Please return the full listing exactly as written, with the images removed.
-- Collected material follows --
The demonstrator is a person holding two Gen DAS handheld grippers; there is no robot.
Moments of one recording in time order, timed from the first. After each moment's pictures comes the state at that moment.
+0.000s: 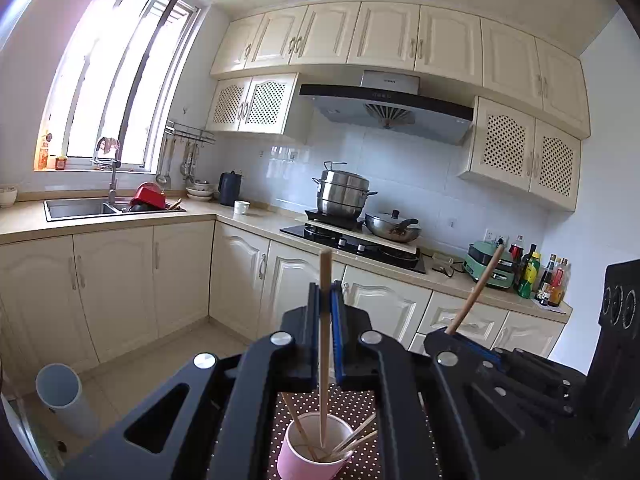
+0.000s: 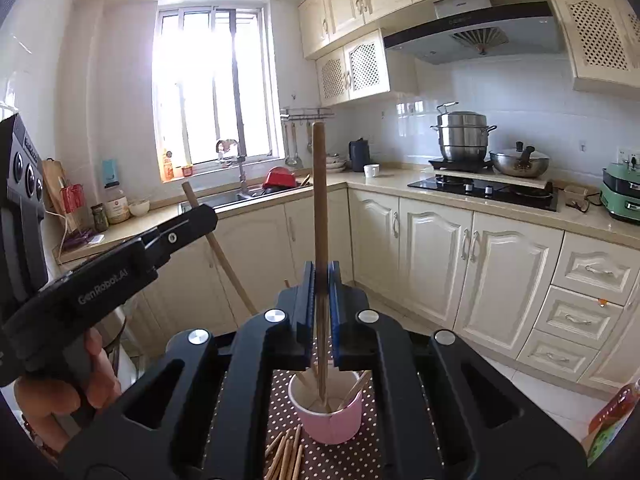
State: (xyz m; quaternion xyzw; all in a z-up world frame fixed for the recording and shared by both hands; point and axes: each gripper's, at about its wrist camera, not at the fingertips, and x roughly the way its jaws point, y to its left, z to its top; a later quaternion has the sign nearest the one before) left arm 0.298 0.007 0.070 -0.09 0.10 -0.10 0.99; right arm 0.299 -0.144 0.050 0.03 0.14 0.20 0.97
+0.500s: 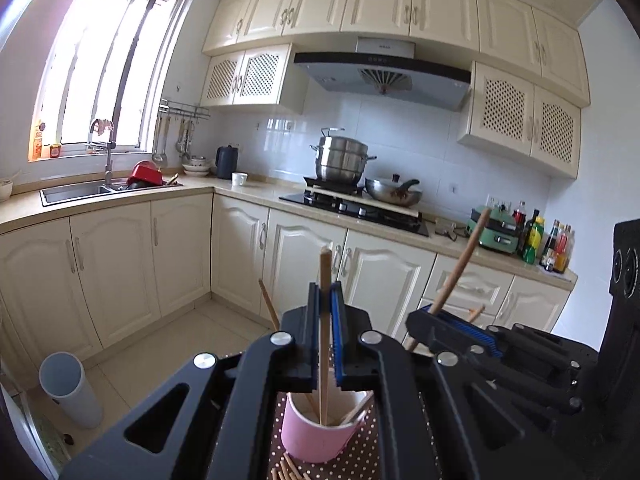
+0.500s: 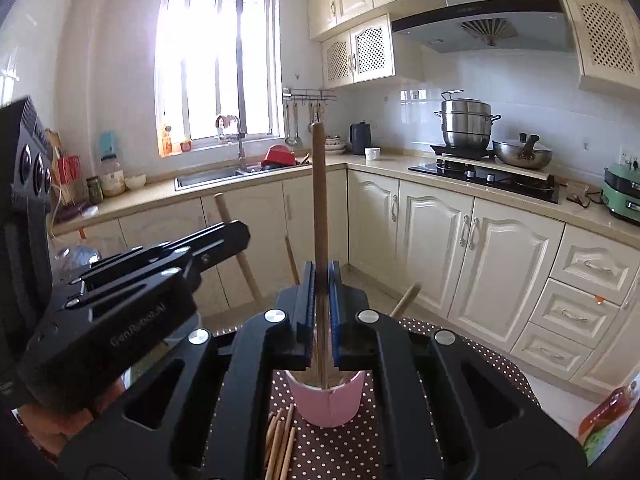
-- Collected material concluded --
:: Solution for this task ::
The demonstrator is a person holding two Gen DAS handheld grippers; there is no robot.
Moments of one recording in time order, timed from the first. After each moment's pictures comes the state at that moment.
+0.000s: 
+0.000s: 
State: (xyz m; quaternion xyzw; all in a z-up world frame fixed for the recording and shared by both hands; point and axes: each gripper's, at about its wrist camera, not at the fingertips, and x roughly the way its jaws point, y to its left, z to its top; a later quaternion has the sign nearest the one before) left arm 0.298 0.007 0.070 -0.09 0.10 -0.10 0.99; right arm 0.299 -0.144 0.050 0.03 0.14 0.20 0.97
+0.500s: 
+0.500s: 

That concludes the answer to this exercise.